> _PROBLEM DETAILS_:
Line by line, write out the material exactly.

------------------------------------------------------------------------

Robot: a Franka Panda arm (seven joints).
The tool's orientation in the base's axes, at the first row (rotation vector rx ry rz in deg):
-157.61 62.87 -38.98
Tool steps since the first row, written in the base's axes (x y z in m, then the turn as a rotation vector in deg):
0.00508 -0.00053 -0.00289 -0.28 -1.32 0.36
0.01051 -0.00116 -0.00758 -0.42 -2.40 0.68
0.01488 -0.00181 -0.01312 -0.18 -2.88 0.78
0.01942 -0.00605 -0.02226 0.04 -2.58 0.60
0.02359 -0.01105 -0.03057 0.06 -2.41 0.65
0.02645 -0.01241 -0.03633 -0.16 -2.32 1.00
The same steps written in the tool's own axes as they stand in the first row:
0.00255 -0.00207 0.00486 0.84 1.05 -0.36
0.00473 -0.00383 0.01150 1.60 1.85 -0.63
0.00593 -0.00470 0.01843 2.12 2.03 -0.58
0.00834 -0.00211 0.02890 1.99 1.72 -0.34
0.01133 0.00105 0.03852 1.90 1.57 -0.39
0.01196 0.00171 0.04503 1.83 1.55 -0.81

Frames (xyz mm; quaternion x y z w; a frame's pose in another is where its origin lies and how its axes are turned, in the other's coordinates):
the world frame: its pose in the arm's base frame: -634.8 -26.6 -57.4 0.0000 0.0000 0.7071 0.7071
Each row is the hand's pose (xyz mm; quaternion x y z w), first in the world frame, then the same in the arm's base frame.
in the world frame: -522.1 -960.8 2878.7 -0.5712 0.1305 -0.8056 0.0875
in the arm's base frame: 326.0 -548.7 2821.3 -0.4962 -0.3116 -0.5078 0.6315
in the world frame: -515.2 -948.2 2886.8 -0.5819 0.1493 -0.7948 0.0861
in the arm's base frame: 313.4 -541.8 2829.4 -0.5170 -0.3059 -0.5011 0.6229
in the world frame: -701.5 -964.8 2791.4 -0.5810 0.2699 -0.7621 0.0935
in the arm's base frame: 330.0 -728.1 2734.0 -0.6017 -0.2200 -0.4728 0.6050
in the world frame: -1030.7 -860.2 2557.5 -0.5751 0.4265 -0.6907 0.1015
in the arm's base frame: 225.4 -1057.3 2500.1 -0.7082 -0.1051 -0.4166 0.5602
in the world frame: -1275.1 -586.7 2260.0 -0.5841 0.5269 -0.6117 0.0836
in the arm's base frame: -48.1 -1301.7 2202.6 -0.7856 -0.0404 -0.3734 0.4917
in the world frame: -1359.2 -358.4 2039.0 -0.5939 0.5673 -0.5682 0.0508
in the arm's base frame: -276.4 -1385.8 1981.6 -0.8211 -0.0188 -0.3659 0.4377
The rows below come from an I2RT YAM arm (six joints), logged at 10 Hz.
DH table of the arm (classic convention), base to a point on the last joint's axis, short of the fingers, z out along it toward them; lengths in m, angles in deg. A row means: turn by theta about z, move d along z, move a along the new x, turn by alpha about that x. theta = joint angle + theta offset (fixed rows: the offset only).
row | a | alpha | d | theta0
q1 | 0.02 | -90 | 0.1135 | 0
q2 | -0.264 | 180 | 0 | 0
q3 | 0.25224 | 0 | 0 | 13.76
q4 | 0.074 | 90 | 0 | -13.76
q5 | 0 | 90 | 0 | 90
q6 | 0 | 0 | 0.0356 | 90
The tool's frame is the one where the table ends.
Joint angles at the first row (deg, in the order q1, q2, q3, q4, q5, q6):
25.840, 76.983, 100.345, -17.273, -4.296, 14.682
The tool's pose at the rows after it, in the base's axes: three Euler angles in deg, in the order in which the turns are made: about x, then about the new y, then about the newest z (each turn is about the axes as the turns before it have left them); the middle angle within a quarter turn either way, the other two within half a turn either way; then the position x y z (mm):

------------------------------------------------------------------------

> _TASK ANSWER_:
Robot: a Franka Panda arm (seven joints).
The tool's orientation in the base's axes, at the first row (rotation vector rx ry rz in deg):
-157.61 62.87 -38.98
Tool steps since the first row, written in the base's axes (x y z in m, then the turn as a rotation vector in deg):
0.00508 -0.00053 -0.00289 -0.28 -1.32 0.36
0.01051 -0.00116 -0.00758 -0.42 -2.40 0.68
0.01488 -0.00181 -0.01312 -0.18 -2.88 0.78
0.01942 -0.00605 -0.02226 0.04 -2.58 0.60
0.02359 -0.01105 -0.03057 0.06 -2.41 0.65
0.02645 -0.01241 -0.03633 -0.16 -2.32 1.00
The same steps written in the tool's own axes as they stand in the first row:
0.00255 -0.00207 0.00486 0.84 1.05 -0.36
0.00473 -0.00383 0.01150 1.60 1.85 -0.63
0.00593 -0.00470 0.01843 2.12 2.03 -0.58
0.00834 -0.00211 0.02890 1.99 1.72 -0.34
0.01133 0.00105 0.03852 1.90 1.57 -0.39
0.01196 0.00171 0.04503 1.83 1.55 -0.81

Frames (xyz mm; quaternion x y z w; a frame's pose in another is where its origin lies and how its axes are turned, in the other's coordinates):
the world frame: its pose in the arm's base frame: -634.8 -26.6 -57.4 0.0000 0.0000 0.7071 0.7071
Each row is the hand's pose (xyz mm; quaternion x y z w), first in the world frame, then the same in the arm's base frame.
in the world frame: -522.1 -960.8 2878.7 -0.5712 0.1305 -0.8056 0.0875
in the arm's base frame: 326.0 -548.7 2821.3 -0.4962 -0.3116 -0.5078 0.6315
in the world frame: -515.2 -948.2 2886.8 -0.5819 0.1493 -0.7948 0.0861
in the arm's base frame: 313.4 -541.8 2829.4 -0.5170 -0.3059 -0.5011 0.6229
in the world frame: -701.5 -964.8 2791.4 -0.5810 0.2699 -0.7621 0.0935
in the arm's base frame: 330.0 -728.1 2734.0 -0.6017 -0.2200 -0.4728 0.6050
in the world frame: -1030.7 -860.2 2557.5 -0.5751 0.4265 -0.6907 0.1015
in the arm's base frame: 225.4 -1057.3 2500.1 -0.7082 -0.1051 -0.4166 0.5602
in the world frame: -1275.1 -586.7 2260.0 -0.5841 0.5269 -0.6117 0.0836
in the arm's base frame: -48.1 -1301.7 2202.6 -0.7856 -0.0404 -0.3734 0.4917
in the world frame: -1359.2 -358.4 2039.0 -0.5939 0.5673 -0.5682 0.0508
in the arm's base frame: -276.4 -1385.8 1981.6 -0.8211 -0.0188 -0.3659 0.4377
The rows below come from an I2RT YAM arm (six joints), logged at 10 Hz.
DH table of the arm (classic convention), base to a point on the last joint's axis, short of the fingers, z out along it toward them; lengths in m, angles in deg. A row means: turn by theta about z, move d along z, move a along the new x, turn by alpha about that x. theta = joint angle + theta offset (fixed rows: the offset only).
row | a | alpha | d | theta0
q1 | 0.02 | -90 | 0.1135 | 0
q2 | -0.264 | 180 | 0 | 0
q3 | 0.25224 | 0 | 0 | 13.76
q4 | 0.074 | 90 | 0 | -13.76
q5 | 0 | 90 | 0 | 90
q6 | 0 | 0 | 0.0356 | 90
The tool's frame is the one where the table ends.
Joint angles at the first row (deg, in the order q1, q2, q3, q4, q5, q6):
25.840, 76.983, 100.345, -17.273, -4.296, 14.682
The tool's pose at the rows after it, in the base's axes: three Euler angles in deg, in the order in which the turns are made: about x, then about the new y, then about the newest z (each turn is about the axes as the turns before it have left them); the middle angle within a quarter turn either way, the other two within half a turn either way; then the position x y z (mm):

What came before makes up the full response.